| What needs to be done |
Transcribe exactly, and without pictures, only the lines from the one bearing "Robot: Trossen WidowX" through the final line of the data below.

| The records |
********

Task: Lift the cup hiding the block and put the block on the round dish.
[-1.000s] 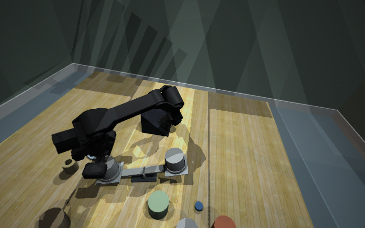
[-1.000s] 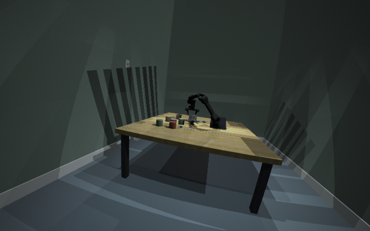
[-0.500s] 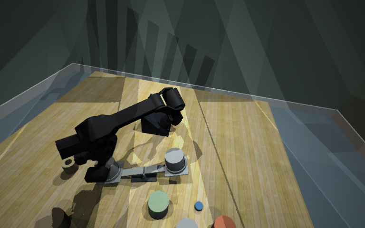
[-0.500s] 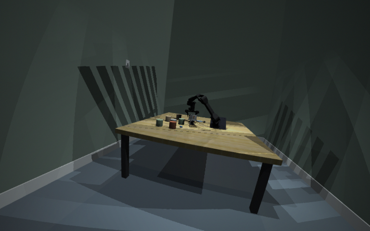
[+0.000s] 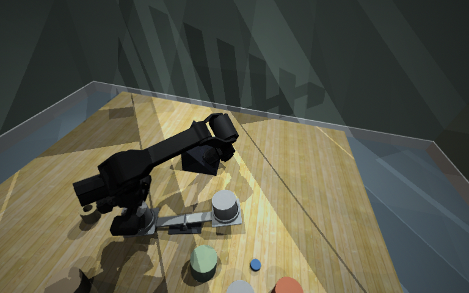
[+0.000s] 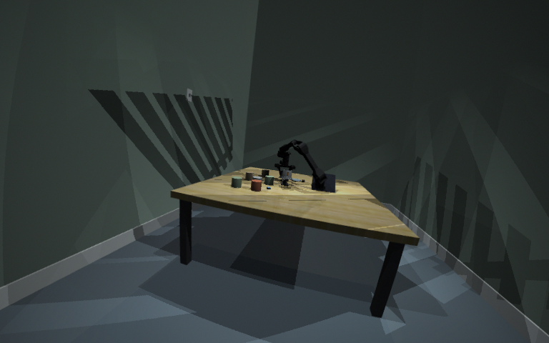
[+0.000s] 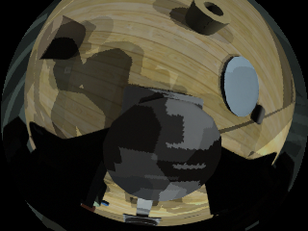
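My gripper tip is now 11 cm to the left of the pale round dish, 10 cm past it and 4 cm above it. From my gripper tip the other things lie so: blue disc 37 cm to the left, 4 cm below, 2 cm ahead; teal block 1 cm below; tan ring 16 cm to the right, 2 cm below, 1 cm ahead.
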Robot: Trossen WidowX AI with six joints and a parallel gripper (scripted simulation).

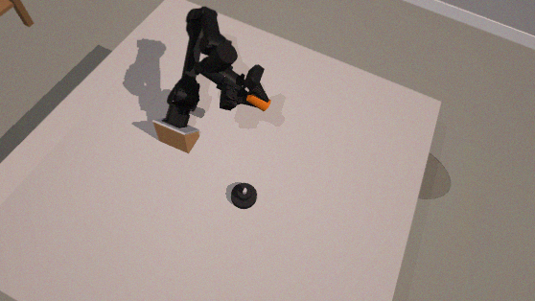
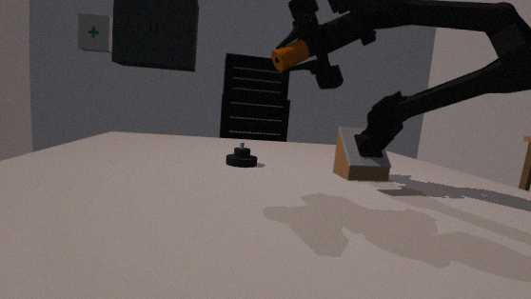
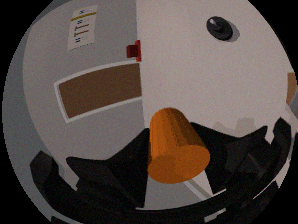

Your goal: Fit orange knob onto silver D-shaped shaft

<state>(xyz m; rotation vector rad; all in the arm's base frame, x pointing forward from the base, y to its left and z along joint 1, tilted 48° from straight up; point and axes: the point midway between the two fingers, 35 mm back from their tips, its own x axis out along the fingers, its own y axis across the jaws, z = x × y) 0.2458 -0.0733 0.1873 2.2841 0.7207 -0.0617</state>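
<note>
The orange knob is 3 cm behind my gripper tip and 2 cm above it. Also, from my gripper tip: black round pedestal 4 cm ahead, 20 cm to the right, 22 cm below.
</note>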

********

| Written answer |
Robot: Trossen WidowX AI with six joints and a parallel gripper (scripted simulation).


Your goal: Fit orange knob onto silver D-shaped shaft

<state>(xyz m; rotation vector rad; all in the arm's base frame, x pointing forward from the base, y to its left and z along joint 1, tilted 48° from straight up; point and axes: the point midway between the two fingers, 35 mm back from their tips, its own x axis out along the fingers, its own y axis across the jaws, z = x × y) 0.2458 -0.0733 0.1873 2.2841 0.7207 -0.0617</state>
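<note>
The orange knob is 3 cm behind my gripper tip and 2 cm above it. Also, from my gripper tip: black round pedestal 4 cm ahead, 20 cm to the right, 22 cm below.
</note>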

This answer requires nothing more.